Tuesday 7 August 2018

VEHICULAR ACCESS

'Twas On A Monday Morning...

Or rather it wasn't. Cadent didn't come back to fill the hole in my garage floor, so our groundworkers did it, which was fair enough since it was them who'd cut through my gas supply in the first place. The concrete dried nice and quickly in the heat. But then our Site Manager told me that Cadent were coming back anyway because they needed to replace the section of main from which my supply branches off, where the original damage took place, so could I give them access to my garage on Monday for them to do it? Of course. That suited me because I was taking my good bike in for a service, so I wouldn't have to lock it up somewhere. So, yesterday morning I went out to bring the car out of the garage, and saw a Cadent van waiting in the road, but before I could do anything our Site Manager told me that the Cadent man had just told him that he was going away again, but would be back again this morning at 8.30, "Without fail". You can guess what comes next.

Apparently he's off sick, and they're short-staffed because of the holidays, and as our Site Manager says, someone else is shouting louder than we are. So tomorrow morning I shall move the car and the bikes again, hope triumphing over experience.


Yellow Lines

Yesterday afternoon I narrowly avoided being killed, and it would have been the fault of delivery mopeds parked on a yellow line. This is what delivery riders and minicab drivers seem unable to comprehend; that yellow lines are about safety, and if you park on them you are putting other people at risk. So, I was heading north on Great Western Road, and there was the usual queue of traffic back from the Prince of Wales traffic lights, so I (on my bike) came inside the queue to get further up the road. Because of the curve in the road I couldn't see that there were two delivery mopeds parked on the yellow line outside a takeaway shop a few yards back from the junction, so I came up behind them, with a bus stationary alongside. I went to go past, which would have been perfectly possible had the queue remained stationary, but as I began the manoeuvre the lights changed, and the bus began to move, its angle shutting the gap. Fortunately I was able to stop, and the next bus in the line let me out. Not a very close shave, but not pleasant. I don't suppose the first bus driver ever saw me.

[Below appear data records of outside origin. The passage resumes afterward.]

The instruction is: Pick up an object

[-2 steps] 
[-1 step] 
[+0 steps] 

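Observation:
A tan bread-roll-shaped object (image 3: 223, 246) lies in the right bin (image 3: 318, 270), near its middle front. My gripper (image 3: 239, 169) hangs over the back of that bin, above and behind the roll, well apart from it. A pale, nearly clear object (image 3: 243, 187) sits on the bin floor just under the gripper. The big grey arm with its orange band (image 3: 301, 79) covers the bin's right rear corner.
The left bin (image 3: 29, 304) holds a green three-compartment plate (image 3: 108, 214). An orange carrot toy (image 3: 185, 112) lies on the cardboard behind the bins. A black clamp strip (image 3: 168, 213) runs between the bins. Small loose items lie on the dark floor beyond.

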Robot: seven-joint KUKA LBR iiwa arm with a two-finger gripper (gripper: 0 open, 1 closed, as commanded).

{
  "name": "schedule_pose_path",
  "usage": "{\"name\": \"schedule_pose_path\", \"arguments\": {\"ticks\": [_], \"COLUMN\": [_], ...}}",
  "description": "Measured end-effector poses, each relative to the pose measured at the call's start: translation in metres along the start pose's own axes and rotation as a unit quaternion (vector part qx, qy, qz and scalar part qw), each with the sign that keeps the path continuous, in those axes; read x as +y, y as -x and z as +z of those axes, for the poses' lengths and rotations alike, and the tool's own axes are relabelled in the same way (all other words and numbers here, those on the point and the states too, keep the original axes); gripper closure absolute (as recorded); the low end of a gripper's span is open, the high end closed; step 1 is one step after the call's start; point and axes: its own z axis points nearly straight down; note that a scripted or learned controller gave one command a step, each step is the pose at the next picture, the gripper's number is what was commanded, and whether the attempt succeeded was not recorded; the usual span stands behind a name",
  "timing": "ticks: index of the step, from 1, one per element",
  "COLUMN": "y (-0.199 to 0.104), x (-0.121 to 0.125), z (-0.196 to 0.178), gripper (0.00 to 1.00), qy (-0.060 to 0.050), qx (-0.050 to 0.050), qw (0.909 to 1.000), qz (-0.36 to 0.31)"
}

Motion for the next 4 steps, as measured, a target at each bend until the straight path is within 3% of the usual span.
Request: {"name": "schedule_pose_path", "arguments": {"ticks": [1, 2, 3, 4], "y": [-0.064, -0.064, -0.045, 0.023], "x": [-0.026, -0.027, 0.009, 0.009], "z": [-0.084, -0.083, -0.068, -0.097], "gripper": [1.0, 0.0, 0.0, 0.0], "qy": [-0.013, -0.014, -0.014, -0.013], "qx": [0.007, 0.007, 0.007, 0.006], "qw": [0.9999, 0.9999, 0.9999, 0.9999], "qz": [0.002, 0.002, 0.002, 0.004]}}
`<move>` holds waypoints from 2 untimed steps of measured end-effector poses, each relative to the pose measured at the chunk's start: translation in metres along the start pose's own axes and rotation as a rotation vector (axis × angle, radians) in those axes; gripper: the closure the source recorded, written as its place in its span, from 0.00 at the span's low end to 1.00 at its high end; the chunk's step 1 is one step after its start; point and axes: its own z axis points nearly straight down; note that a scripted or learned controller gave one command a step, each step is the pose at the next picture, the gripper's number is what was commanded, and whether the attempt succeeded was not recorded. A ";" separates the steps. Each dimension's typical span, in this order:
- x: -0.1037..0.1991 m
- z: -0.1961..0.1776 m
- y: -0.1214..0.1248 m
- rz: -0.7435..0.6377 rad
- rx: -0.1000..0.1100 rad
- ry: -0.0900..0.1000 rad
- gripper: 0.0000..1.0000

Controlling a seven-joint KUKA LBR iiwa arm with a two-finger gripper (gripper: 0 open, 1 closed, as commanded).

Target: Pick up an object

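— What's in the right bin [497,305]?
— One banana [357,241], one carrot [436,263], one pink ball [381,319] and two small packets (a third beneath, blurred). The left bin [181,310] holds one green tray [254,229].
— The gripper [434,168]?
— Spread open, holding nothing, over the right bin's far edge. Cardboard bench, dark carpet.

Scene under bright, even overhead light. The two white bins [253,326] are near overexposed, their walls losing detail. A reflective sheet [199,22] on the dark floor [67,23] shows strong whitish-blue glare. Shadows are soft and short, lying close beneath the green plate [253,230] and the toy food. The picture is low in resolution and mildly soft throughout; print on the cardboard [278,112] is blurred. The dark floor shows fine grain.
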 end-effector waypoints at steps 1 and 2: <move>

Meanwhile, on the east side of Regent's Park, the early evening sees a significant number of black people carriers parked on the double yellow lines on the Outer Circle. It seems to happen every day at the moment, and sometimes there's the odd 4x4 or black Mercedes as well. It's on the stretch between the Mosque and the Business School, but it doesn't seem to be anything to do with either. The stupid thing is that it usually happens when there are plenty of legitimate parking bays available a few yards further on. I counted seven vehicles on the double yellow lines at the same time the other evening. The worst offenders park on the end of the line of parking bays just south of the junction by the Mosque (one day recently the first in line was actually a Royal Parks vehicle) back towards the traffic island at the junction, and load and unload there. In fact, the other evening I saw a people carrier double parked just there, alongside another vehicle on the double yellow lines. Incredible. What does this tell us? That Westminster never send Civil Enforcement Officers there in the evening or at weekends (if ever), and that some apparently "professional" drivers hold parking regulations in contempt. The attitude that the rules don't apply to you, because you're only waiting for a while, not actually parked, or that you've got your job to do, is just not good enough. Sorry!  


Sign of the Times

I went out for a ride in the East Anglian countryside with a friend last week. When I was a boy in that part of the world you would occasionally see in the gutter at the side of the road a sugar beet or a turnip that had fallen off a trailer. Last week, as I cycled along, in the gutter I saw a pink grapefruit. Thus has England changed.